● **REQUIRED WORK**:
Each image should be skipped while the records are restated word for word.

★ ★ ★

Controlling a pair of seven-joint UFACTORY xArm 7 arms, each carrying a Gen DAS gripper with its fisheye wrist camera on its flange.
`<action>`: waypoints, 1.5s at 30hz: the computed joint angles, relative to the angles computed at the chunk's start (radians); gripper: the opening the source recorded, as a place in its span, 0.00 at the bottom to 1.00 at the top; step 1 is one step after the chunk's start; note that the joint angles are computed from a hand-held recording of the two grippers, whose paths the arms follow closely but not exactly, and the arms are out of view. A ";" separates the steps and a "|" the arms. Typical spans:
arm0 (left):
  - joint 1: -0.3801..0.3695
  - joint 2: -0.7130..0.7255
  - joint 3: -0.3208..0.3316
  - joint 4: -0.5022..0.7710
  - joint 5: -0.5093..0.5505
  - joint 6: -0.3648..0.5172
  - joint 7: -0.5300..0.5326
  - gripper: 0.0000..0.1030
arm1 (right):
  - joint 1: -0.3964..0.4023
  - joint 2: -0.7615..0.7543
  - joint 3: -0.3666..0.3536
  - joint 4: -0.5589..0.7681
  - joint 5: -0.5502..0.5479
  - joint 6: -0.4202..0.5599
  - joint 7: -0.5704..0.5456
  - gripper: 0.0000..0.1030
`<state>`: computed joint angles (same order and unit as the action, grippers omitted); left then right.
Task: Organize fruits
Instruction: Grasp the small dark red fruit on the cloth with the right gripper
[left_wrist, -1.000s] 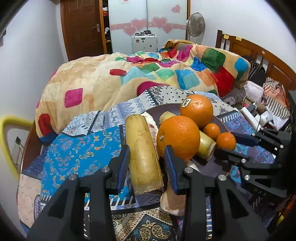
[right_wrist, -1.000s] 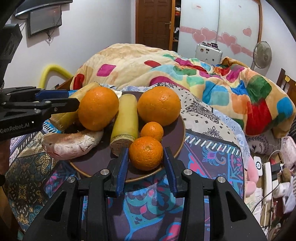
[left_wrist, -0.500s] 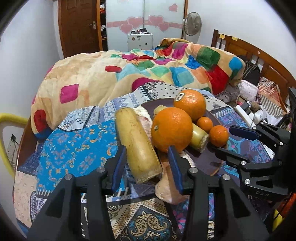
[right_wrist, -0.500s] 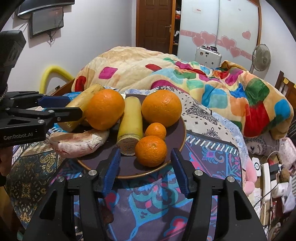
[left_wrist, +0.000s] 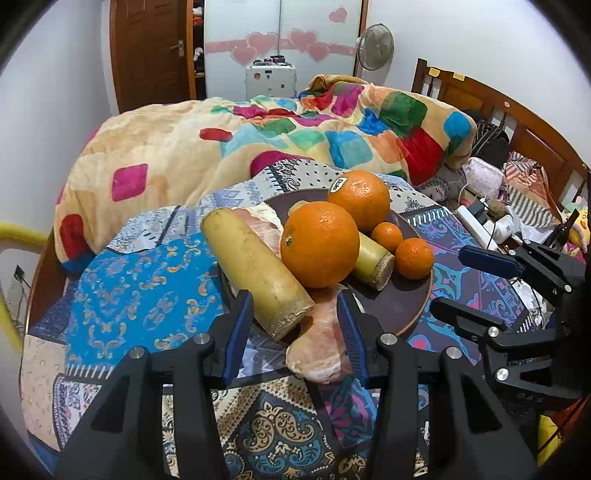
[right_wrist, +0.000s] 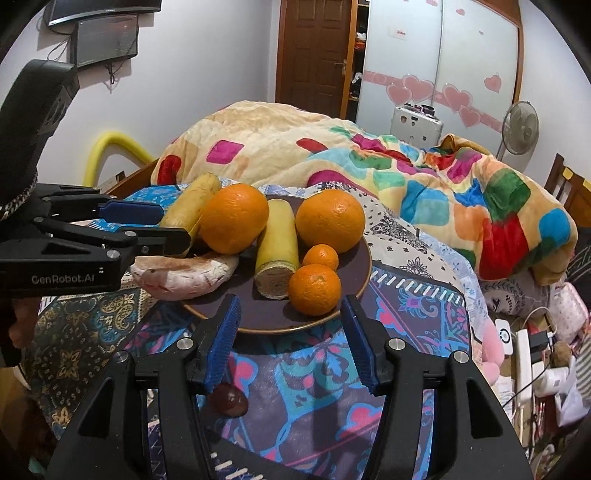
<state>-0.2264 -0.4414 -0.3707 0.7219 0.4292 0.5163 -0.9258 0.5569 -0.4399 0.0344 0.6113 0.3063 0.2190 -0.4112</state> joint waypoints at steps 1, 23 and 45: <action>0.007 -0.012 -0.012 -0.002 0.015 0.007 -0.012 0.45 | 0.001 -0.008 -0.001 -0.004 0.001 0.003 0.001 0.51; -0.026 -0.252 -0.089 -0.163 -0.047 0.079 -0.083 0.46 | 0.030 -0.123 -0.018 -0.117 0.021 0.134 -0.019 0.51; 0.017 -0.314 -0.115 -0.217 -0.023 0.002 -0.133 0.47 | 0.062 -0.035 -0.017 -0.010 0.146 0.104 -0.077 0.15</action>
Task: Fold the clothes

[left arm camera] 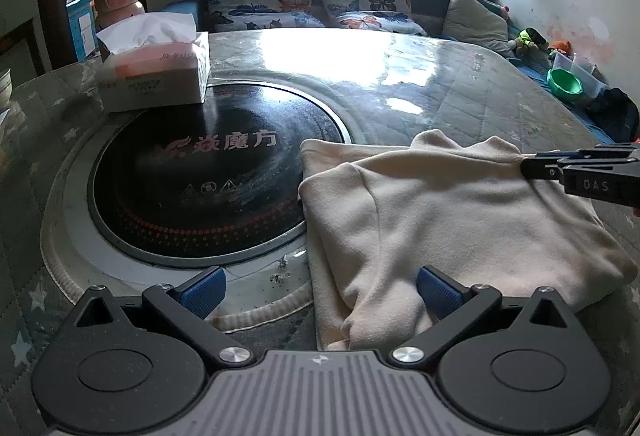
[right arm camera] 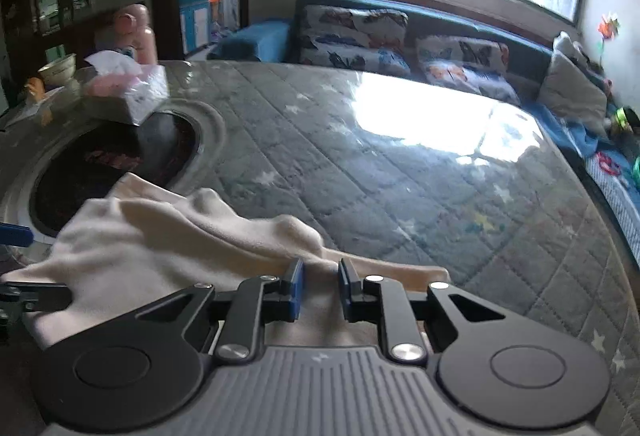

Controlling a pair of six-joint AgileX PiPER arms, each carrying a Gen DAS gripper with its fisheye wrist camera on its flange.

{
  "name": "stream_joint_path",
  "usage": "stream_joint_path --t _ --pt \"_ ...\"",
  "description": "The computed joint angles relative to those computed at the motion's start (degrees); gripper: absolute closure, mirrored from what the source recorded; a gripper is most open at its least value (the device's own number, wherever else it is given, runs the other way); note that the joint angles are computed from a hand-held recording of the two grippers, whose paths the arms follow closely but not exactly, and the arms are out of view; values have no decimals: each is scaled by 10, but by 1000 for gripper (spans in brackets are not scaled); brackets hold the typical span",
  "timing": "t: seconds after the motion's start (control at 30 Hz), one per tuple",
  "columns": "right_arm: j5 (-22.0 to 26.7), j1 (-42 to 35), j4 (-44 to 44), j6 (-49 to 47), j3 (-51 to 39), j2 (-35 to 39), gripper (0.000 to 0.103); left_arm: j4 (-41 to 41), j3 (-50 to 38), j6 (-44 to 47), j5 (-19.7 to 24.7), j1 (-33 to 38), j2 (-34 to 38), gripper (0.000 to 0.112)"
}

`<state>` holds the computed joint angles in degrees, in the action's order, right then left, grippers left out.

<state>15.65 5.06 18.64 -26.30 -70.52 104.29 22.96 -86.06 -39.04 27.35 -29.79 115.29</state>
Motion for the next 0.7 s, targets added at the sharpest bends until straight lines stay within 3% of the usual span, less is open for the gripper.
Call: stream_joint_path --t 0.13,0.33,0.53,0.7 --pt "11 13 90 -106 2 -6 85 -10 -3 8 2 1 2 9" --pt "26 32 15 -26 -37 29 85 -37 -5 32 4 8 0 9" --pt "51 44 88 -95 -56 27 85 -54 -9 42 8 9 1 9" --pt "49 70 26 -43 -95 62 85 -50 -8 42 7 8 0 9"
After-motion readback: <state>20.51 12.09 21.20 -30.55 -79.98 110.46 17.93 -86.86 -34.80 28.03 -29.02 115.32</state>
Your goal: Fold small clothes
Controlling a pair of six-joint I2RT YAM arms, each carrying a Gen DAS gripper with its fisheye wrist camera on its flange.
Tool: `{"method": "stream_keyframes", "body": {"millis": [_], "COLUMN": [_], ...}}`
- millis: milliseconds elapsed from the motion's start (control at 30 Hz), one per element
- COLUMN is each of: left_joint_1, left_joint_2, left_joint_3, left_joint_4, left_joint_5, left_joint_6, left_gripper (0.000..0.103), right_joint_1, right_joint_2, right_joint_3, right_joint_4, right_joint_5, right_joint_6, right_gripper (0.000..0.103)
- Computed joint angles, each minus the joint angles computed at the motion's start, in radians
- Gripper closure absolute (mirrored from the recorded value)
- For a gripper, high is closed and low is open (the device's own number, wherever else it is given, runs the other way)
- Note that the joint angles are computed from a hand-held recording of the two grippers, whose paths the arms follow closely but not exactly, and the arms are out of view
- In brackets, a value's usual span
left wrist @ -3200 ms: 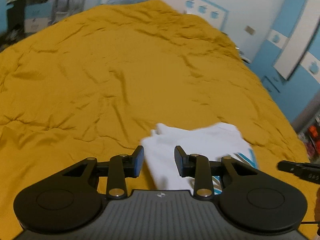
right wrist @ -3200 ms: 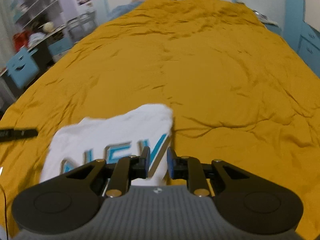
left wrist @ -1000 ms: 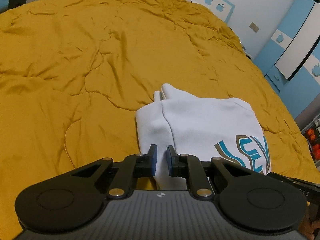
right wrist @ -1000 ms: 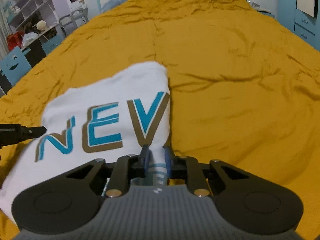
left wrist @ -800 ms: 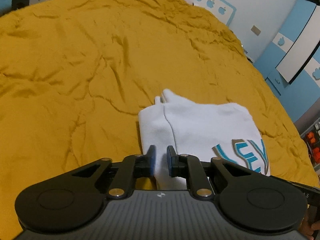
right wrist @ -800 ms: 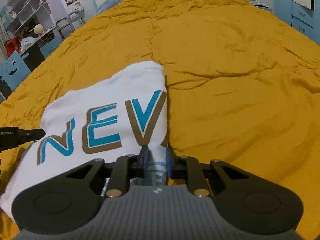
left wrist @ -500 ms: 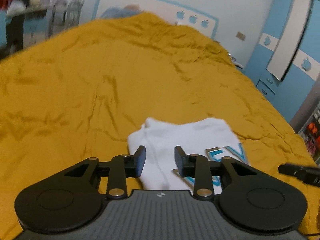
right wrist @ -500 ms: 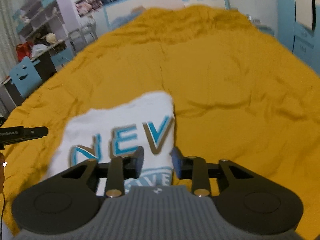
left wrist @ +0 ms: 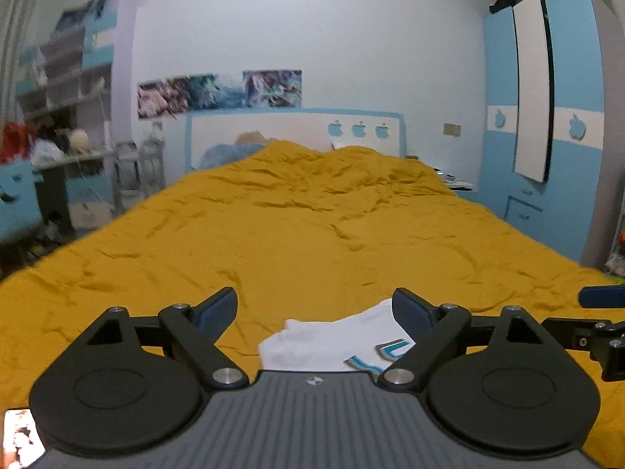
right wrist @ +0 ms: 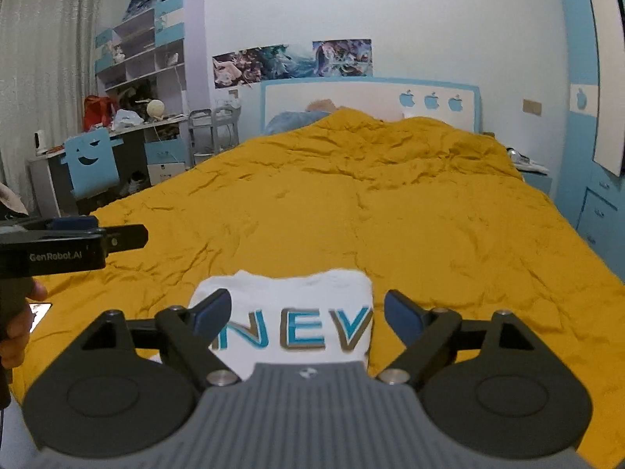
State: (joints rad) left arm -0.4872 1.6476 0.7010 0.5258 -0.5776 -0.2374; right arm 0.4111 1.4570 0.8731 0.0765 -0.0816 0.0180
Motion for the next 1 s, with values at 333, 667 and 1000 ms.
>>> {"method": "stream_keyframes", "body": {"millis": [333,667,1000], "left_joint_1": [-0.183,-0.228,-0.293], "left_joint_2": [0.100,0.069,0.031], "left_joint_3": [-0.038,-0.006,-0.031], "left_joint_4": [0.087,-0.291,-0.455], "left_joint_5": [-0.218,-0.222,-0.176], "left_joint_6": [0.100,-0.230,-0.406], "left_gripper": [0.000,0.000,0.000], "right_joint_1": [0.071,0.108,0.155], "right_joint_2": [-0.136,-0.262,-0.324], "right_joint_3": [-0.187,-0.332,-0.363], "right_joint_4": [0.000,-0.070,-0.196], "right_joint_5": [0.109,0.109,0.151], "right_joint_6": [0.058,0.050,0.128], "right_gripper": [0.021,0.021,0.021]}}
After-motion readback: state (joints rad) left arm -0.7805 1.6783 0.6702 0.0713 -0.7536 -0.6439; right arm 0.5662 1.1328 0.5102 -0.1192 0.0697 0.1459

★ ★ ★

● **TASK ANSWER**:
Controlling a pair of seven-joint UFACTORY xArm 7 arms, each carrying a Gen DAS gripper with its fisheye wrist camera on its flange.
`<action>`: waypoints, 1.5s at 30hz: the computed joint angles, relative to the angles computed at the chunk's start (radians); gripper: the opening the source recorded, as a place in its span, 0.00 at the bottom to 1.00 at the top; step 1 is one step after the chunk's start; note that the joint angles are computed from a hand-held recording of the two grippers, whose paths the arms follow closely but not exactly, and the arms are out of view. A ";" separates the steps and a "|" the arms. Typical spans:
arm0 (left):
  - joint 1: -0.3801..0.3695
  - joint 2: -0.7130..0.7255
  - joint 3: -0.3208..0.3316
  - joint 4: -0.5022..0.7710
  - joint 5: -0.5093..0.5505
  - joint 6: -0.3648..0.5172
  - joint 7: -0.5300..0.5326
  - gripper: 0.0000..0.1030
arm1 (right):
  - joint 1: -0.3964..0.4023
  - joint 2: -0.7615..0.7543
  - joint 3: -0.3666..0.3536
  - joint 4: -0.5589..0.7681
  - joint 5: -0.5502..0.5479
  - joint 6: -0.4202..0.5599
  - joint 7: -0.5704..0.5456
  - gripper: 0.0000..0.1030
`<state>`: computed joint angles (same order and unit as the action, grippers omitted); left then right.
Task: Organize fruits
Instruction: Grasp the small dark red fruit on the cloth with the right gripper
[left_wrist, -1.000s] 
[right_wrist, -1.000s] 
[left_wrist, -0.500s] 
[right_wrist, -0.500s] 
[left_wrist, +0.000s] 
[right_wrist, +0.000s] 
<state>-0.2264 -0.4414 -0.3707 0.7219 0.4292 0.5163 -0.9258 0.5569 -0.4399 0.0344 0.6113 0.3063 0.2190 -0.4112</state> joint waypoints at steps 1, 23 and 45: <action>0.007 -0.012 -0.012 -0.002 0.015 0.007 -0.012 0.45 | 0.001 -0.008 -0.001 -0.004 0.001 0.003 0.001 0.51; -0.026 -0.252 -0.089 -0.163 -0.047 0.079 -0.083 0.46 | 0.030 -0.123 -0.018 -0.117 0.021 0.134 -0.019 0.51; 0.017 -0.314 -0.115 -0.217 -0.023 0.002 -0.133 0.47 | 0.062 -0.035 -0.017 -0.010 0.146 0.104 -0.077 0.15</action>
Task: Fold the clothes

[left arm camera] 
[right arm camera] 

Controlling a pair of six-joint AgileX PiPER arms, each carrying a Gen DAS gripper with its fisheye wrist camera on its flange.

{
  "name": "stream_joint_path",
  "usage": "stream_joint_path --t _ --pt \"_ ...\"",
  "description": "The computed joint angles relative to those computed at the motion's start (degrees); gripper: absolute closure, mirrored from what the source recorded; a gripper is most open at its least value (the device's own number, wherever else it is given, runs the other way); note that the joint angles are computed from a hand-held recording of the two grippers, whose paths the arms follow closely but not exactly, and the arms are out of view; values have no decimals: each is scaled by 10, but by 1000 for gripper (spans in brackets are not scaled); brackets hold the typical span",
  "timing": "t: seconds after the motion's start (control at 30 Hz), one per tuple",
  "columns": "right_arm: j5 (-22.0 to 26.7), j1 (-42 to 35), j4 (-44 to 44), j6 (-49 to 47), j3 (-51 to 39), j2 (-35 to 39), gripper (0.000 to 0.103); left_arm: j4 (-41 to 41), j3 (-50 to 38), j6 (-44 to 47), j5 (-19.7 to 24.7), j1 (-33 to 38), j2 (-34 to 38), gripper (0.000 to 0.112)"
}

`<state>` holds the computed joint angles in degrees, in the action's order, right then left, grippers left out.

<state>15.65 5.06 18.64 -26.30 -70.52 104.29 22.96 -86.06 -39.04 27.35 -29.79 115.29</state>
Motion for the next 0.7 s, targets added at the sharpest bends until straight lines stay within 3% of the usual span, less is open for the gripper.
Call: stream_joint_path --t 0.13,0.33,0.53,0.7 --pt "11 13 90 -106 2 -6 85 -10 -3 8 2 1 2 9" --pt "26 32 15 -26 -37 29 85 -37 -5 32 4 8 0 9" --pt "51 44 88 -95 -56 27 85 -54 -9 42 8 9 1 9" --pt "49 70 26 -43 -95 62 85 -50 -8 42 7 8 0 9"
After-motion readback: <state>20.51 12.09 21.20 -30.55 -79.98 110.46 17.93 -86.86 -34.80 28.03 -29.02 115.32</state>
Your goal: Fold small clothes
Controlling a pair of six-joint I2RT YAM arms, each carrying a Gen DAS gripper with its fisheye wrist camera on its flange.
Tool: `{"method": "stream_keyframes", "body": {"millis": [_], "COLUMN": [_], ...}}`
- millis: milliseconds elapsed from the motion's start (control at 30 Hz), one per element
- COLUMN is each of: left_joint_1, left_joint_2, left_joint_3, left_joint_4, left_joint_5, left_joint_6, left_gripper (0.000..0.103), right_joint_1, right_joint_2, right_joint_3, right_joint_4, right_joint_5, right_joint_6, right_gripper (0.000..0.103)
- Computed joint angles, each minus the joint angles computed at the motion's start, in radians
- Gripper closure absolute (mirrored from the recorded value)
- For a gripper, high is closed and low is open (the device's own number, wherever else it is given, runs the other way)
- Note that the joint angles are computed from a hand-held recording of the two grippers, whose paths the arms follow closely but not exactly, and the arms are out of view
- In brackets, a value's usual span
left wrist @ -3200 ms: 
right wrist @ -3200 ms: 
left wrist @ -1000 ms: 
right wrist @ -1000 ms: 
left wrist @ -800 ms: 
right wrist @ -800 ms: 
left wrist @ -500 ms: 
right wrist @ -500 ms: 
left wrist @ +0 ms: 
right wrist @ +0 ms: 
State: (joints rad) left arm -0.4872 1.6476 0.7010 0.5258 -0.5776 -0.2374; right arm 0.4111 1.4570 0.8731 0.0765 -0.0816 0.0180
Motion for the next 1 s, with values at 333, 667 and 1000 ms.
>>> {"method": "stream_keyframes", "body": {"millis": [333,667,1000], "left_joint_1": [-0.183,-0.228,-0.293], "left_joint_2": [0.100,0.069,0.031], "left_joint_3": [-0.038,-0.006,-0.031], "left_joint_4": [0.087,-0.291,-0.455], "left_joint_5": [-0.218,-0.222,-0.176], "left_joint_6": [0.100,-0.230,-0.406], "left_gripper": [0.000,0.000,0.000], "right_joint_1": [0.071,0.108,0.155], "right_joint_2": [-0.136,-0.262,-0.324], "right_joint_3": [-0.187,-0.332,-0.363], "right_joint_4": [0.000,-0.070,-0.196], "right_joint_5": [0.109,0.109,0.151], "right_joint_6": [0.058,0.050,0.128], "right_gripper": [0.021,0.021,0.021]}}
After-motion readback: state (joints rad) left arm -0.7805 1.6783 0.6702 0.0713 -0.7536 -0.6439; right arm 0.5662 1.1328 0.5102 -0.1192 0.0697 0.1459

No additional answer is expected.